Method: Eighty-nine MOM resurfacing arthroplasties were performed between December 2001 and June 2006. Subjects were assessed for implant revision status, age, gender, weight, operative side, primary diagnosis, femoral head size, and time to revision. Postoperative radiographs were assessed for acetabular cup inclination and femoral stem inclination relative to the femoral neck.

Results: Thirteen of 89 hips (14.6%) have required revision to date with follow-up ranging from 4 (a revision) to 91 months. Female gender, smaller implant size, and a diagnosis of osteonecrosis were all associated with lower device survival. A significant difference in acetabular cup angle was observed between revised and non-revised hips. However, this difference can largely be attributed to two outliers in cup position associated with early migration and the difference became non-significant when these outliers were excluded. No significant difference was found in stem angle between revised and non-revised hips. The revision rate for the first 25 hips was 24% versus 8% for the next 64 hips. Females accounted for 56% of subjects 1–25 and 23% of subjects 26–89. Seven of the 8 failures for the first 25 procedures occurred beyond 4 years follow-up. Only 2 early device failures (< 2 yrs) were identified and both were in the 26–89 subgroup.

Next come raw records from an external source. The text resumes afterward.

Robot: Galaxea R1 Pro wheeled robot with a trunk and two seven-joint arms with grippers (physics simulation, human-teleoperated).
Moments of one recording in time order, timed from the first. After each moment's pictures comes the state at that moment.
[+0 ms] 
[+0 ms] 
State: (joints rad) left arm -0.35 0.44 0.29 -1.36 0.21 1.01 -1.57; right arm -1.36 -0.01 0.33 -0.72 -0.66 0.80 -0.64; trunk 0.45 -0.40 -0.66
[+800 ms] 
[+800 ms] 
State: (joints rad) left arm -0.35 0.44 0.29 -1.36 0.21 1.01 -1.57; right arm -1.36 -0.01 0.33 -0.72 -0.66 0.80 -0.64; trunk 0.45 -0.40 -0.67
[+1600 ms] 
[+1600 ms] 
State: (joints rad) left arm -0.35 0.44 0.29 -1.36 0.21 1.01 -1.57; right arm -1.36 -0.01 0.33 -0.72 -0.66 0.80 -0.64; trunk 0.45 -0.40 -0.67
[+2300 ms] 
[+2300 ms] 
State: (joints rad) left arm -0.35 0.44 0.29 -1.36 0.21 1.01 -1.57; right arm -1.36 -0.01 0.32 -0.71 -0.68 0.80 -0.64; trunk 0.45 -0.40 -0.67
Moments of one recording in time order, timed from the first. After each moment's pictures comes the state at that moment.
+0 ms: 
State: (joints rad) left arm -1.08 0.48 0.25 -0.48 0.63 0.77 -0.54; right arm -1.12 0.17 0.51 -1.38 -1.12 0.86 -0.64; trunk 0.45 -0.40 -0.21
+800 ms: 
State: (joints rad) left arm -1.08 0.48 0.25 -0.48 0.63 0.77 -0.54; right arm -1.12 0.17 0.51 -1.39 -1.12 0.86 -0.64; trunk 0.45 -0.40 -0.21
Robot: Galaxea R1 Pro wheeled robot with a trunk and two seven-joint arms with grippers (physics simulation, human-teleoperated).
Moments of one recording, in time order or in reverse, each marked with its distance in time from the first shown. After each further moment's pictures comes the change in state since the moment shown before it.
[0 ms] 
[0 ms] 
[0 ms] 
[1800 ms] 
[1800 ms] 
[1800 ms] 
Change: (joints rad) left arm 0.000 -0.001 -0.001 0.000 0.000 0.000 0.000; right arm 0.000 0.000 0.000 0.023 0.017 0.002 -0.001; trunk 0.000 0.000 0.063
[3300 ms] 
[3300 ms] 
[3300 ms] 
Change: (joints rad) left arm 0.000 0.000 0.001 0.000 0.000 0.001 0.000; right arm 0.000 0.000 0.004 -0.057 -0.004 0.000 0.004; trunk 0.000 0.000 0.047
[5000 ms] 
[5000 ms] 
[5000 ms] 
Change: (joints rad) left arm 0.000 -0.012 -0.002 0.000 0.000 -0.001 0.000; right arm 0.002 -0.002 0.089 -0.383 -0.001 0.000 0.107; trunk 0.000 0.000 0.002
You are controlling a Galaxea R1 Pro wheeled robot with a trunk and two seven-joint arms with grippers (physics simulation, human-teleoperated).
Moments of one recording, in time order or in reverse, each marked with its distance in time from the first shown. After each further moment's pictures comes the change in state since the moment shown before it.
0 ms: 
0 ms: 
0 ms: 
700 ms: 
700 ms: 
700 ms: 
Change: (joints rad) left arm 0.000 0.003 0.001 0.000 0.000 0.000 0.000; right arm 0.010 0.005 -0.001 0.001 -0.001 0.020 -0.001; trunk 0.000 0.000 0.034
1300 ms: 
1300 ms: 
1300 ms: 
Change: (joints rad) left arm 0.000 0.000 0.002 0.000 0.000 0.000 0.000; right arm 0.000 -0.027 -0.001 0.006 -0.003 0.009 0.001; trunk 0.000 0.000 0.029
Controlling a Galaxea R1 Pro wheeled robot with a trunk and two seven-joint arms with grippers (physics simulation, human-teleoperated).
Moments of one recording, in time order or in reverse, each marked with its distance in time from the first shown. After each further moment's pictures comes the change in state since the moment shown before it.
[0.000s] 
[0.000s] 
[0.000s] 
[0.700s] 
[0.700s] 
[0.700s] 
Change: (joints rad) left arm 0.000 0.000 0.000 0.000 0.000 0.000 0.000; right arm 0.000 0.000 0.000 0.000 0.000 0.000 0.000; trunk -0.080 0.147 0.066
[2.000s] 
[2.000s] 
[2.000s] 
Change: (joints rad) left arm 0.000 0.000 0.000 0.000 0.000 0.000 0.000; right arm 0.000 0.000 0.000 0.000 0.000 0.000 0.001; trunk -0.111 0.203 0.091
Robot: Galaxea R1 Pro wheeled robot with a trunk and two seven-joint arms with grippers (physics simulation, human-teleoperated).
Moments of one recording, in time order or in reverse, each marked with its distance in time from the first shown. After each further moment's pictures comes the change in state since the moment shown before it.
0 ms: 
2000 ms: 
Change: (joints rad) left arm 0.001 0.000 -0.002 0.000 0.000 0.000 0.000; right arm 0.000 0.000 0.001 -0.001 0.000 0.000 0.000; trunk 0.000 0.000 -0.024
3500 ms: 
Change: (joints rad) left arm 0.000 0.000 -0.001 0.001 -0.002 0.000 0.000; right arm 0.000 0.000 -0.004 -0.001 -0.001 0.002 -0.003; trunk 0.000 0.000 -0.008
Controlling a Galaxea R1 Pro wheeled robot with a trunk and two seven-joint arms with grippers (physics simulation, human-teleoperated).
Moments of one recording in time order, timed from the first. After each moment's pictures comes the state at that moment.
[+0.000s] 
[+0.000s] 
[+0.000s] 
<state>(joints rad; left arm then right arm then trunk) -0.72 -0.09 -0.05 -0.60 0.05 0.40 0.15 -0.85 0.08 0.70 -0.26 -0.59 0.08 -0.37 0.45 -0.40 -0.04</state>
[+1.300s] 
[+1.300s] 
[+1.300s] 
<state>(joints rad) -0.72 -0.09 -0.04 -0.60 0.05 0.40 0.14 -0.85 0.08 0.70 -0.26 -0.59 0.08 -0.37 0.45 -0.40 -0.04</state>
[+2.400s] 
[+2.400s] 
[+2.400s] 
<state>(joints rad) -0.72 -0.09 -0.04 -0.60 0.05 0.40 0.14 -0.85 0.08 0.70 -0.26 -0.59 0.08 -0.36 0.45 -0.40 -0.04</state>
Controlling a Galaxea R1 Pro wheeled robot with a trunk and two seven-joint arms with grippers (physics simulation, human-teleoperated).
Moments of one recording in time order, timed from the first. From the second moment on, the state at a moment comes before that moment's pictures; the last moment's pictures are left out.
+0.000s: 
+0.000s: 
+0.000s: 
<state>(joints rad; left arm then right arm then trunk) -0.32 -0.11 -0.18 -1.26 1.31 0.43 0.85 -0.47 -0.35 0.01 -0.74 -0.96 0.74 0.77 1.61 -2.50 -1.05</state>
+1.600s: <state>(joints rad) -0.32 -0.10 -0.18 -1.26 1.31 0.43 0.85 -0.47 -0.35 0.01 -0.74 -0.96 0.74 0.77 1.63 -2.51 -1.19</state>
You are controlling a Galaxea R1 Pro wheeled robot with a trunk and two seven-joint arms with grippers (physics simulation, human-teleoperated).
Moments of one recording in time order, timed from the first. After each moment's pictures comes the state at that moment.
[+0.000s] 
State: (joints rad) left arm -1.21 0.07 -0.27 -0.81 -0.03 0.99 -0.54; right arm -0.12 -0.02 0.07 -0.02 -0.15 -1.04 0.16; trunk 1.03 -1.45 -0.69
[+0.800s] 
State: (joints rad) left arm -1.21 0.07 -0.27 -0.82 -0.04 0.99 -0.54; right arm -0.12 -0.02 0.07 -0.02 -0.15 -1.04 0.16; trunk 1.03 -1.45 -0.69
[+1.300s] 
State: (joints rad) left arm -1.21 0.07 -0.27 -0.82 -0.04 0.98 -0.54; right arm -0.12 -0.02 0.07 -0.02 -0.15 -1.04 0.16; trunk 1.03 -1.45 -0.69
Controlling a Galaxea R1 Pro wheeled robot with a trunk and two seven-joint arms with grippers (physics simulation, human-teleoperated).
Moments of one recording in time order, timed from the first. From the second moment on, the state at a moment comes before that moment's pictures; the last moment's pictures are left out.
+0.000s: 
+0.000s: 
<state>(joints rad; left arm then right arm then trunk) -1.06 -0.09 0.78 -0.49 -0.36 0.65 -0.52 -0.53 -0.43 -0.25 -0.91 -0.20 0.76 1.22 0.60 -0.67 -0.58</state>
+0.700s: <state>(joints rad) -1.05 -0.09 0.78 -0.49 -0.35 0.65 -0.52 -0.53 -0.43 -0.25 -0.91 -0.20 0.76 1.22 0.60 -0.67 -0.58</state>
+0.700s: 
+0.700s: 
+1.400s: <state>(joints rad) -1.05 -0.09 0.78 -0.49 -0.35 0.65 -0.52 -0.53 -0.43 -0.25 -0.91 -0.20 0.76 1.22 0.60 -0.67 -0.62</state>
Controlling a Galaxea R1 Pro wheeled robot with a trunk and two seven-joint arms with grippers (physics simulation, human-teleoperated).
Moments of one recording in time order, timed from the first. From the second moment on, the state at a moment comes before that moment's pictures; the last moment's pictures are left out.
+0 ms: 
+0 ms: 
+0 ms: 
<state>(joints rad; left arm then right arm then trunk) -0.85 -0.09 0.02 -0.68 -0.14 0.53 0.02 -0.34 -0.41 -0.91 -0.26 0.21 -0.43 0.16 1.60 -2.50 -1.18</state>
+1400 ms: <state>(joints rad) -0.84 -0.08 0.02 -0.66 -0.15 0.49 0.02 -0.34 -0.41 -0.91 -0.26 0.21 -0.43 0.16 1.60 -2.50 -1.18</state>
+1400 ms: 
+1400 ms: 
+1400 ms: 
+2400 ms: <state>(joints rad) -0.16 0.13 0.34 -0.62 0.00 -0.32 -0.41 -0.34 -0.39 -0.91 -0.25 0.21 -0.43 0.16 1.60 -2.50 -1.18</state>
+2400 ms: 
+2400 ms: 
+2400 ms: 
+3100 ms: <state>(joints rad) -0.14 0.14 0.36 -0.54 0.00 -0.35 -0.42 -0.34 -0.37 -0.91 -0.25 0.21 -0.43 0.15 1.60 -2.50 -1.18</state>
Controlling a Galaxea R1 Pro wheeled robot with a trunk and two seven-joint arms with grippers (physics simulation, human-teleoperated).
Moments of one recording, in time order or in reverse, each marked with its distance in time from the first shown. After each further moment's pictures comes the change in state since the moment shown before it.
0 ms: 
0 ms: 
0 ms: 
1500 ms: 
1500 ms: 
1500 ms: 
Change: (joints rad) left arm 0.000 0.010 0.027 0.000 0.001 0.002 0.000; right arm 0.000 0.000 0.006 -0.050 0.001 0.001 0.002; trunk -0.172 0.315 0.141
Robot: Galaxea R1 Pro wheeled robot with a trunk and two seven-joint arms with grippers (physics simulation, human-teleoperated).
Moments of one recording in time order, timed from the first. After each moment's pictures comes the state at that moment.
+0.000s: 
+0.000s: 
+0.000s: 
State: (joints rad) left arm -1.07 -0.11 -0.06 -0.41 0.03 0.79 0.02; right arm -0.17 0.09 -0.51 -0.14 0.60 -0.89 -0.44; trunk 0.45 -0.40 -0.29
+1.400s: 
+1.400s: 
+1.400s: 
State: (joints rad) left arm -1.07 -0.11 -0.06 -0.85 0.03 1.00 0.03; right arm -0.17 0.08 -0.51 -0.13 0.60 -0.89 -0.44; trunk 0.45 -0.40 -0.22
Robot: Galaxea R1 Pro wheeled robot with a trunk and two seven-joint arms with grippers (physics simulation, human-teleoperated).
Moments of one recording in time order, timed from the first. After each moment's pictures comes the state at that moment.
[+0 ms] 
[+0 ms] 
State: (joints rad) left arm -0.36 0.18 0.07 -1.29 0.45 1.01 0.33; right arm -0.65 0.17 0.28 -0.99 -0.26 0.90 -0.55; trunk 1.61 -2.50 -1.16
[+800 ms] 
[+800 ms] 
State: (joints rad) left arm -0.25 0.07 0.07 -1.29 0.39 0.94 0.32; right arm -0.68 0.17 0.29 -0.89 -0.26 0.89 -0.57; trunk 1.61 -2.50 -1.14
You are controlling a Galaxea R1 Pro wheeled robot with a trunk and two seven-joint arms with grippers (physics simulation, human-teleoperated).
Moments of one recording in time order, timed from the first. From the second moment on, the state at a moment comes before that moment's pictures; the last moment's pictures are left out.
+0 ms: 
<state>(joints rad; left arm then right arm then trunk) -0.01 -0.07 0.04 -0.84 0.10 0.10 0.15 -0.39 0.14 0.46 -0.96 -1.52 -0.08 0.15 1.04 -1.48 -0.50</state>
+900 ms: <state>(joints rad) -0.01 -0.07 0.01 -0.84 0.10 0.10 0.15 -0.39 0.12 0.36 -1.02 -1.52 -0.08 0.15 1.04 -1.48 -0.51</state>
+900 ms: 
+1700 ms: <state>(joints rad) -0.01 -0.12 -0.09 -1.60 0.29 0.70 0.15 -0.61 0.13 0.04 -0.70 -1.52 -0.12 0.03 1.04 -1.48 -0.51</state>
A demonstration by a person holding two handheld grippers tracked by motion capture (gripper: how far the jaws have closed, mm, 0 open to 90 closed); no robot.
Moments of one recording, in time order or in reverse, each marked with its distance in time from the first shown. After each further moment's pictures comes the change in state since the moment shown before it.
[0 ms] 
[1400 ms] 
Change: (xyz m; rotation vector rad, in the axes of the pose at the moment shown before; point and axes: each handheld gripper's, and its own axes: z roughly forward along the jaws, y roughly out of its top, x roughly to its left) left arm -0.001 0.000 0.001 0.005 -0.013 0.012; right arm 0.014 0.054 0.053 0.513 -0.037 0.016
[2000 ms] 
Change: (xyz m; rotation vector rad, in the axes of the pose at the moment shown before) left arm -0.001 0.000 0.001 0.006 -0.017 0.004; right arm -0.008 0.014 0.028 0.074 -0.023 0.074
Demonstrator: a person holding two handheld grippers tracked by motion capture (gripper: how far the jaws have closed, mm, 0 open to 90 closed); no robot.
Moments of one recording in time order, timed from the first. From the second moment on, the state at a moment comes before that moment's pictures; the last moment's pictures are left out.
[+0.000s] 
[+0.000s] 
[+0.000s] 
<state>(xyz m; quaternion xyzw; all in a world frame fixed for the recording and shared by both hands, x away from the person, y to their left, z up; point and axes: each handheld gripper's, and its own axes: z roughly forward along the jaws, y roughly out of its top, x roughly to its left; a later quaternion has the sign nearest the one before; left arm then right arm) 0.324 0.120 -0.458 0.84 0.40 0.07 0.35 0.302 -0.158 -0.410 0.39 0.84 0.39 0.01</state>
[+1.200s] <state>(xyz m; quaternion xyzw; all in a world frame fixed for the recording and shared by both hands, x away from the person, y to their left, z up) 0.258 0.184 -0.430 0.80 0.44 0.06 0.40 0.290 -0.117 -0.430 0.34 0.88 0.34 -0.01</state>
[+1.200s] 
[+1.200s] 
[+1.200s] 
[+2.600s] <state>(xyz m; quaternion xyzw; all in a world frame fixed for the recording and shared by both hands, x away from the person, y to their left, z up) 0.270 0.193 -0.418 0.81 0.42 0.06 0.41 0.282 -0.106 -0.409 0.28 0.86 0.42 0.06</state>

Conclusion: Despite representing only 33% of included subjects, females accounted for 62% of revision procedures. An apparent learning curve was identified by a lower device survival proportion for the first 25 hips versus hips 26–89. However, this learning curve was not associated with failures which could be attributed to acetabular or femoral component malpositioning and is likely explained by the higher proportion of females enrolled early in the study. Taken together, we propose the apparent “learning curve” exhibited in our study is not wholly technical in nature but rather influenced by changes in patient selection over time by the operative surgeon.